### HOW TO COMPLETE THIS TASK:
Would you write out the entries below, every one of them, exactly?

(Source data)
• • • • • • •

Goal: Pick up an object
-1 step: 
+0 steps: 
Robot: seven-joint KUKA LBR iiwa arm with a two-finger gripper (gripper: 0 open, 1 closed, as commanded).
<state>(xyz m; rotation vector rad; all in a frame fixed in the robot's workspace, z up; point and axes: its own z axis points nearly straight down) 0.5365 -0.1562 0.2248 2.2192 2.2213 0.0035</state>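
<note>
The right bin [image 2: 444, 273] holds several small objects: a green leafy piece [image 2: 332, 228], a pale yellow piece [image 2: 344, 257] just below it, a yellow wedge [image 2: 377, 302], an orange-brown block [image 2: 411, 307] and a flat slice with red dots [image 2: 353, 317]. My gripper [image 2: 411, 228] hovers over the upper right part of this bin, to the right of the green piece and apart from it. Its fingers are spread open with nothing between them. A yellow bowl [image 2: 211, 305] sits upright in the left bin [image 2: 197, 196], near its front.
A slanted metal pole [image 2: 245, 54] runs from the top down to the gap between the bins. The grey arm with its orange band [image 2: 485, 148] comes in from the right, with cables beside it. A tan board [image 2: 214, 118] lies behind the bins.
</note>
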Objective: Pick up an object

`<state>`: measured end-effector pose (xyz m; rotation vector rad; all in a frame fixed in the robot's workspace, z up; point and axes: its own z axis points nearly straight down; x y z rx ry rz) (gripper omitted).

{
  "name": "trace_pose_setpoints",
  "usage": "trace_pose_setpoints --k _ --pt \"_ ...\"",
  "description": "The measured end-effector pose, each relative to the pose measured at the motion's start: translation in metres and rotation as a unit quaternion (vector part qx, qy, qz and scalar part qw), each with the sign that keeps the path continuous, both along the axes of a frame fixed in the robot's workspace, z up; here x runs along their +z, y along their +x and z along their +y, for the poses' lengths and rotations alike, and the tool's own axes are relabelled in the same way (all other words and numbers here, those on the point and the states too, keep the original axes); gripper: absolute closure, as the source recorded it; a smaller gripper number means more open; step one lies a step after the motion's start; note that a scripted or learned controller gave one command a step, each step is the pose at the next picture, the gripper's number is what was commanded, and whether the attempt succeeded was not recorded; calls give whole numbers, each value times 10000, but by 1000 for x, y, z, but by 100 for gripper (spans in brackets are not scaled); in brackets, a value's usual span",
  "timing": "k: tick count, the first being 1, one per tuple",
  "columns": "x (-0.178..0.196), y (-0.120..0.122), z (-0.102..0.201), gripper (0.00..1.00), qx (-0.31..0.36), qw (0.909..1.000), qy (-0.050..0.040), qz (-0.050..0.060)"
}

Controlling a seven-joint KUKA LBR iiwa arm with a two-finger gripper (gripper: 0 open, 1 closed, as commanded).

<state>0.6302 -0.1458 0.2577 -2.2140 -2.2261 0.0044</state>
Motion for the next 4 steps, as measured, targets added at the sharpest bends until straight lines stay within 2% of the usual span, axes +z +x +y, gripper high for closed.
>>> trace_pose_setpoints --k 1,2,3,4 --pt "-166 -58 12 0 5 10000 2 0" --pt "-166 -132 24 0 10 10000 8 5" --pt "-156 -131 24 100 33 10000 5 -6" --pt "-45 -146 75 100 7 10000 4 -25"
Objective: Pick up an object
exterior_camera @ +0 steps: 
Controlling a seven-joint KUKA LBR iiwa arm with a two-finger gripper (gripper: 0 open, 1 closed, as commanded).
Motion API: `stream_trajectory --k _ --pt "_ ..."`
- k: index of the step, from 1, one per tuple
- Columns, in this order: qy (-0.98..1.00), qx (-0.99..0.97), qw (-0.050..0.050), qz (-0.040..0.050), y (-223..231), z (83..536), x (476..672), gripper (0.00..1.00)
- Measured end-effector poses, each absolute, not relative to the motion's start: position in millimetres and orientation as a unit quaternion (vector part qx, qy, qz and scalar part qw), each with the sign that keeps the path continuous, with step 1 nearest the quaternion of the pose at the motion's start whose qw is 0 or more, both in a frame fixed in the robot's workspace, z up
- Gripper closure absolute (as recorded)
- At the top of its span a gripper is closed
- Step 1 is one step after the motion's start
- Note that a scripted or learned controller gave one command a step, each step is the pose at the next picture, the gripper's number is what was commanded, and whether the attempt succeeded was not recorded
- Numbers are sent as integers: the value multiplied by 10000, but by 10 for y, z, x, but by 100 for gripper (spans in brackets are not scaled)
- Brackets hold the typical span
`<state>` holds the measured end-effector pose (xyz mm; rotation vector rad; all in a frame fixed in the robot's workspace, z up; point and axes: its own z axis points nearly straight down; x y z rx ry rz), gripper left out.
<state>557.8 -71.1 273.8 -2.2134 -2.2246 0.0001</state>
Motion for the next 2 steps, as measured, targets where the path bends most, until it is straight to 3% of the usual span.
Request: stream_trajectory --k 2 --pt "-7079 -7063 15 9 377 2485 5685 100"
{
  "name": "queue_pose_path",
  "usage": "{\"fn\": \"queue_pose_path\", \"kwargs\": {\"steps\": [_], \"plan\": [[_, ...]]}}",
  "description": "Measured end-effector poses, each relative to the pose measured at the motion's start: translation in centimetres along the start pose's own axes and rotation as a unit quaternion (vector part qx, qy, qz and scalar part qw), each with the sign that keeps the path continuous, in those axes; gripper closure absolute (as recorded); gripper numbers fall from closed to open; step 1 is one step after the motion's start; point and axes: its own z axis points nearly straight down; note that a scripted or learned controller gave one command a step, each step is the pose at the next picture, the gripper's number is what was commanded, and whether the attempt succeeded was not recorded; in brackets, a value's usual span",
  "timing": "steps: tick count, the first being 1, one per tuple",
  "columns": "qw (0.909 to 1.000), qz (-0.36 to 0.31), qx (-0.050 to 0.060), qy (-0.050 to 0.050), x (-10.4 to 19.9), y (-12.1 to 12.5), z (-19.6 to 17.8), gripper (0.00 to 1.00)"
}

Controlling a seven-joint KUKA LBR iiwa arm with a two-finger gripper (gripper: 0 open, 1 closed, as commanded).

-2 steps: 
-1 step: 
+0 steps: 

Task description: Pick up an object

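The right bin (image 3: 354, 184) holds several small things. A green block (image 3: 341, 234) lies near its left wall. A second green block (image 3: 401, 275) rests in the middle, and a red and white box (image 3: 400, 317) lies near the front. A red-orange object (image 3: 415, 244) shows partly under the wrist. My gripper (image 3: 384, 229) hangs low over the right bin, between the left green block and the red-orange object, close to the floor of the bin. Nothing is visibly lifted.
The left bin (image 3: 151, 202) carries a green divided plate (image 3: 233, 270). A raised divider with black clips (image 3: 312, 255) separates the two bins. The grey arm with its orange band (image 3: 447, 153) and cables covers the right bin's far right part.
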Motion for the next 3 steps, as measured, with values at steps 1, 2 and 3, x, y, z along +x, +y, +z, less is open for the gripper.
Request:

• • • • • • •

### TASK RESULT:
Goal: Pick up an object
-1 step: 
+0 steps: 
Robot: seven-joint KUKA LBR iiwa arm with a two-finger gripper (gripper: 0 open, 1 closed, as commanded).
<state>(xyz m; rotation vector rad; all in a frame fixed in the robot's workspace, z up; point and axes: its own z axis points nearly straight down) 0.5365 -0.1562 0.2248 2.2192 2.2213 0.0035</state>
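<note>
The right bin [image 2: 444, 273] holds several small objects: a green leafy piece [image 2: 332, 228], a pale yellow piece [image 2: 344, 257] just below it, a yellow wedge [image 2: 377, 302], an orange-brown block [image 2: 411, 307] and a flat slice with red dots [image 2: 353, 317]. My gripper [image 2: 411, 228] hovers over the upper right part of this bin, to the right of the green piece and apart from it. Its fingers are spread open with nothing between them. A yellow bowl [image 2: 211, 305] sits upright in the left bin [image 2: 197, 196], near its front.
A slanted metal pole [image 2: 245, 54] runs from the top down to the gap between the bins. The grey arm with its orange band [image 2: 485, 148] comes in from the right, with cables beside it. A tan board [image 2: 214, 118] lies behind the bins.
</note>
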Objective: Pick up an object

`<state>`: measured end-effector pose (xyz m; rotation vector rad; all in a frame fixed in the robot's workspace, z up; point and axes: its own z axis points nearly straight down; x y z rx ry rz) (gripper omitted).

{
  "name": "trace_pose_setpoints",
  "usage": "trace_pose_setpoints --k _ --pt \"_ ...\"",
  "description": "The measured end-effector pose, each relative to the pose measured at the motion's start: translation in metres and rotation as a unit quaternion (vector part qx, qy, qz and scalar part qw), each with the sign that keeps the path continuous, both along the axes of a frame fixed in the robot's workspace, z up; here x runs along their +z, y along their +x and z along their +y, for the poses' lengths and rotations alike, and the tool's own axes are relabelled in the same way (all other words and numbers here, those on the point and the states too, keep the original axes); gripper: absolute closure, as the source recorded it; a smaller gripper number means more open; step one lies a step after the motion's start; note that a scripted or learned controller gave one command a step, each step is the pose at the next picture, the gripper's number is what was commanded, and whether the attempt succeeded was not recorded; calls give whole numbers, each value times 10000, but by 1000 for x, y, z, but by 100 for gripper (spans in brackets are not scaled); in brackets, a value's usual span",
  "timing": "k: tick count, the first being 1, one per tuple",
  "columns": "x (-0.178..0.196), y (-0.120..0.122), z (-0.102..0.201), gripper (0.00..1.00), qx (-0.31..0.36), qw (0.909..1.000), qy (-0.050..0.040), qz (-0.050..0.060)"
}

Controlling a seven-joint KUKA LBR iiwa arm with a two-finger gripper (gripper: 0 open, 1 closed, as commanded).

<state>0.6302 -0.1458 0.2577 -2.2140 -2.2261 0.0044</state>
Motion for the next 4 steps, as measured, targets added at the sharpest bends until straight lines stay within 2% of the usual span, axes +z +x +y, gripper high for closed.
>>> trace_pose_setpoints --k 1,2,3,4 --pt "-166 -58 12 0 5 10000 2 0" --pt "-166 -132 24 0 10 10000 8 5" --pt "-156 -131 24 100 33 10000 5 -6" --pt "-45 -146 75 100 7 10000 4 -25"
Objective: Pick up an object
exterior_camera @ +0 steps: 
Controlling a seven-joint KUKA LBR iiwa arm with a two-finger gripper (gripper: 0 open, 1 closed, as commanded).
Motion API: `stream_trajectory --k _ --pt "_ ..."`
- k: index of the step, from 1, one per tuple
- Columns, in this order: qy (-0.98..1.00), qx (-0.99..0.97), qw (-0.050..0.050), qz (-0.040..0.050), y (-223..231), z (83..536), x (476..672), gripper (0.00..1.00)
- Measured end-effector poses, each absolute, not relative to the motion's start: position in millimetres and orientation as a unit quaternion (vector part qx, qy, qz and scalar part qw), each with the sign that keeps the path continuous, with step 1 nearest the quaternion of the pose at the motion's start whose qw is 0 or more, both in a frame fixed in the robot's workspace, z up
- Gripper closure absolute (as recorded)
- At the top of its span a gripper is closed
- Step 1 is one step after the motion's start
- Note that a scripted or learned controller gave one command a step, each step is the pose at the next picture, the gripper's number is what was commanded, and whether the attempt succeeded was not recorded
- Numbers are sent as integers: the value multiplied by 10000, but by 10 for y, z, x, but by 100 for gripper (spans in brackets are not scaled)
- Brackets hold the typical span
`<state>` holds the measured end-effector pose (xyz mm; rotation vector rad; all in a frame fixed in the robot's workspace, z up; point and axes: its own z axis points nearly straight down; x y z rx ry rz), gripper left out.
<state>557.8 -71.1 273.8 -2.2134 -2.2246 0.0001</state>
Motion for the next 2 steps, as measured, targets where the path bends most, until it is straight to 3% of the usual span.
Request: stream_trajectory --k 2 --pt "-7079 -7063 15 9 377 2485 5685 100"
{
  "name": "queue_pose_path",
  "usage": "{\"fn\": \"queue_pose_path\", \"kwargs\": {\"steps\": [_], \"plan\": [[_, ...]]}}",
  "description": "Measured end-effector poses, each relative to the pose measured at the motion's start: translation in centimetres along the start pose's own axes and rotation as a unit quaternion (vector part qx, qy, qz and scalar part qw), each with the sign that keeps the path continuous, in those axes; gripper closure absolute (as recorded); gripper numbers fall from closed to open; step 1 is one step after the motion's start; point and axes: its own z axis points nearly straight down; note that a scripted or learned controller gave one command a step, each step is the pose at the next picture, the gripper's number is what was commanded, and whether the attempt succeeded was not recorded; in brackets, a value's usual span",
  "timing": "steps: tick count, the first being 1, one per tuple",
  "columns": "qw (0.909 to 1.000), qz (-0.36 to 0.31), qx (-0.050 to 0.060), qy (-0.050 to 0.050), x (-10.4 to 19.9), y (-12.1 to 12.5), z (-19.6 to 17.8), gripper (0.00 to 1.00)"
}

Controlling a seven-joint KUKA LBR iiwa arm with a two-finger gripper (gripper: 0 open, 1 closed, as commanded).

-2 steps: 
-1 step: 
+0 steps: 

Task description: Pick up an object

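The right bin (image 3: 354, 184) holds several small things. A green block (image 3: 341, 234) lies near its left wall. A second green block (image 3: 401, 275) rests in the middle, and a red and white box (image 3: 400, 317) lies near the front. A red-orange object (image 3: 415, 244) shows partly under the wrist. My gripper (image 3: 384, 229) hangs low over the right bin, between the left green block and the red-orange object, close to the floor of the bin. Nothing is visibly lifted.
The left bin (image 3: 151, 202) carries a green divided plate (image 3: 233, 270). A raised divider with black clips (image 3: 312, 255) separates the two bins. The grey arm with its orange band (image 3: 447, 153) and cables covers the right bin's far right part.
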Motion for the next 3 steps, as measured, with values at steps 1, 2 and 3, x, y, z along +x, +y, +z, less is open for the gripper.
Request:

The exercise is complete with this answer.